Question

Given below are half-cell reactions:
\(MnO_4^- + 8H^+ + 5e^- → Mn^{2+} + 4H_2O\),
\(E°_{(Mn^{+2}/MnO_4^-)} = –1.510 V\)
\((\frac{1}{2})O_2 + 2H^+ + 2e^- → H_2O,\)
\(E°(O_2/H_2O) = +1.223 V\)
Will the permanganate ion, \(MnO_4^-\) liberate \(O_2\) from water in the presence of an acid?

• A. Yes, because E°cell = +0.287V
• B. No, because E°cell = -0.287V
• C. Yes, because E°cell = +2.733 V
• D. No, because E°cell = -2.733 V

Answer 1

The Correct Option is A

Step 1: Understanding the Concept:
For a reaction to be spontaneous and liberate a gas, the standard cell potential ($E^\circ_{cell}$) must be positive.
The liberation of $O_2$ from water implies that water is being oxidized to oxygen gas.
This must be coupled with the reduction of $MnO_4^-$ to $Mn^{2+}$.
Key Formula or Approach:
The standard cell potential is calculated using the formula:
\[ E^\circ_{cell} = E^\circ_{cathode} - E^\circ_{anode} \]
Alternatively, \[ E^\circ_{cell} = E^\circ_{reduction} + E^\circ_{oxidation} \]
Step 2: Detailed Explanation:
1. Identify the Half-Reactions:
Reduction (Cathode): $MnO_4^- + 8H^+ + 5e^- \rightarrow Mn^{2+} + 4H_2O$; $E^\circ_{red} = +1.510$ V.
Oxidation (Anode): $H_2O \rightarrow \frac{1}{2}O_2 + 2H^+ + 2e^-$;
The standard reduction potential for oxygen is given as $E^\circ_{O_2/H_2O} = +1.223$ V.
The oxidation potential for water is the negative of this: $E^\circ_{ox} = -1.223$ V.

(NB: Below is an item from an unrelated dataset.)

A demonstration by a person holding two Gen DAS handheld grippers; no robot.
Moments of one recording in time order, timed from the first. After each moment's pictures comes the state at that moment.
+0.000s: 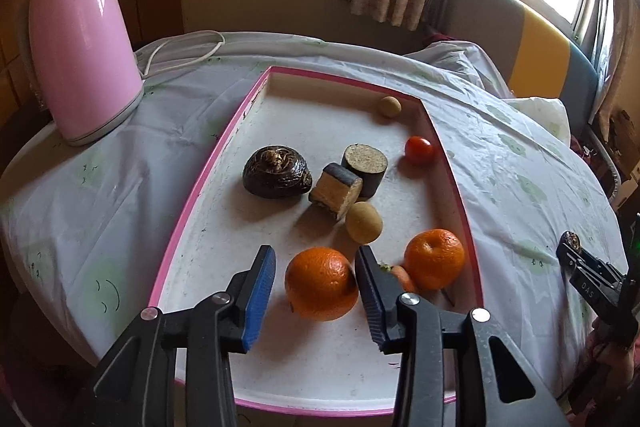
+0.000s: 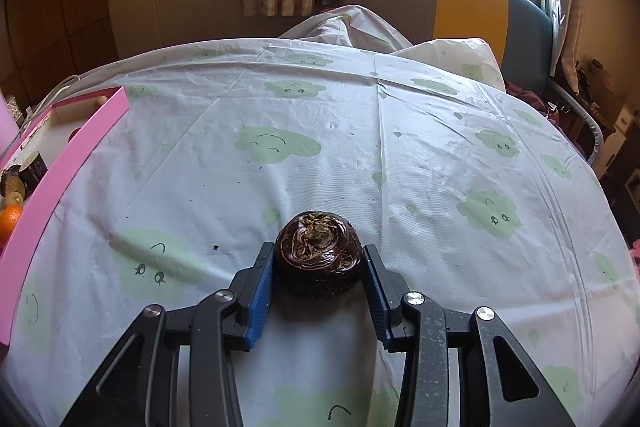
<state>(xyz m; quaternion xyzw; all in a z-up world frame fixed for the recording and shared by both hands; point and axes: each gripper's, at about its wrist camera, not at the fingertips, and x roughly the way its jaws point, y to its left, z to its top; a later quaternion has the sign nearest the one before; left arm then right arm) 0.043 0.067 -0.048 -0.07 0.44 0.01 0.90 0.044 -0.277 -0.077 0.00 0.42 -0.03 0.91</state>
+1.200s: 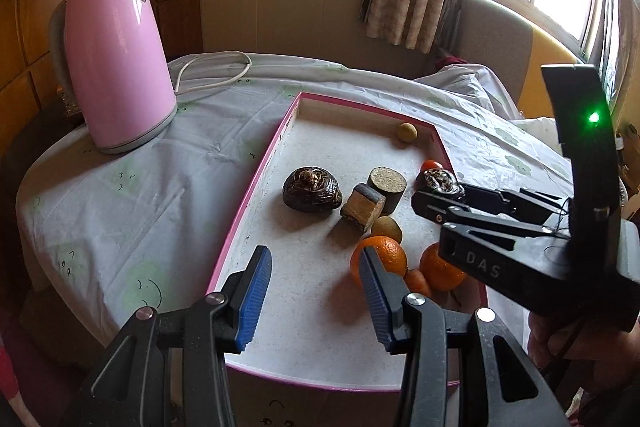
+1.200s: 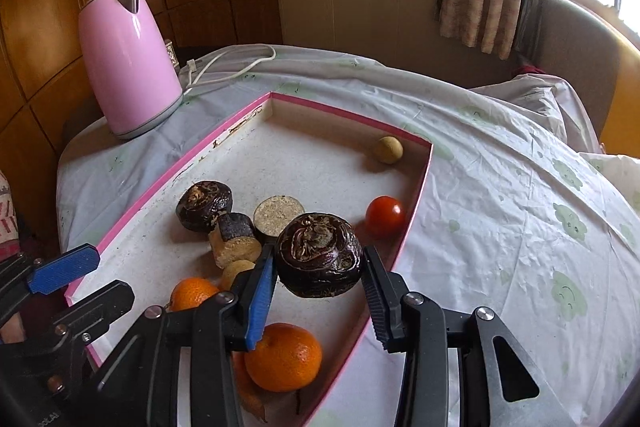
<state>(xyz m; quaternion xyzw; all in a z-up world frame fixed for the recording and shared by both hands) 0.021 0.085 -0.026 -0.07 0.40 0.04 0.91 0.093 -0.050 -0.030 -0.06 0.42 0.24 0.87</state>
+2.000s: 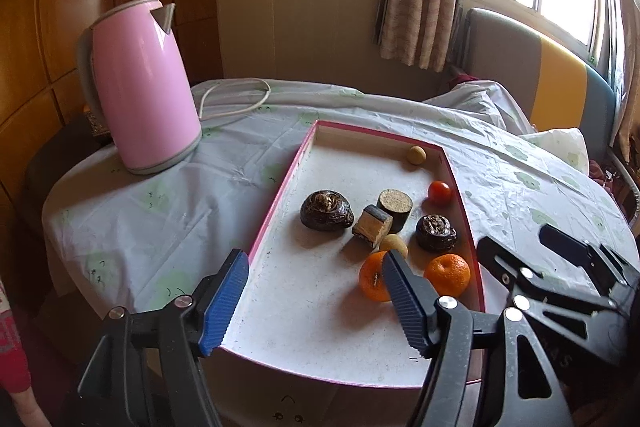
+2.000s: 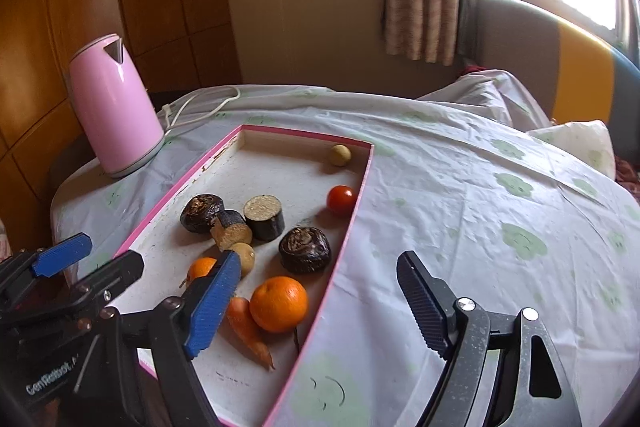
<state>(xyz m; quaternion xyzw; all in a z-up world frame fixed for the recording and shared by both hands) 0.005 0.078 -0.007 -0.05 0.36 0.08 0.93 0.028 -0.089 -0.001 -0.01 0.36 0.15 0.92</state>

2. Calculate $E^\circ_{cell$:}
\[ E^\circ_{cell} = E^\circ_{MnO_4^-/Mn^{2+}} - E^\circ_{O_2/H_2O} \]
\[ E^\circ_{cell} = 1.510 \text{ V} - 1.223 \text{ V} \]
\[ E^\circ_{cell} = +0.287 \text{ V} \]

3. Feasibility:
Since $E^\circ_{cell}>0$, the reaction is thermodynamically spontaneous.
Therefore, $MnO_4^-$ will oxidize water to liberate $O_2$ in an acidic medium.
Step 3: Final Answer:
The reaction is feasible with $E^\circ_{cell} = +0.287$ V.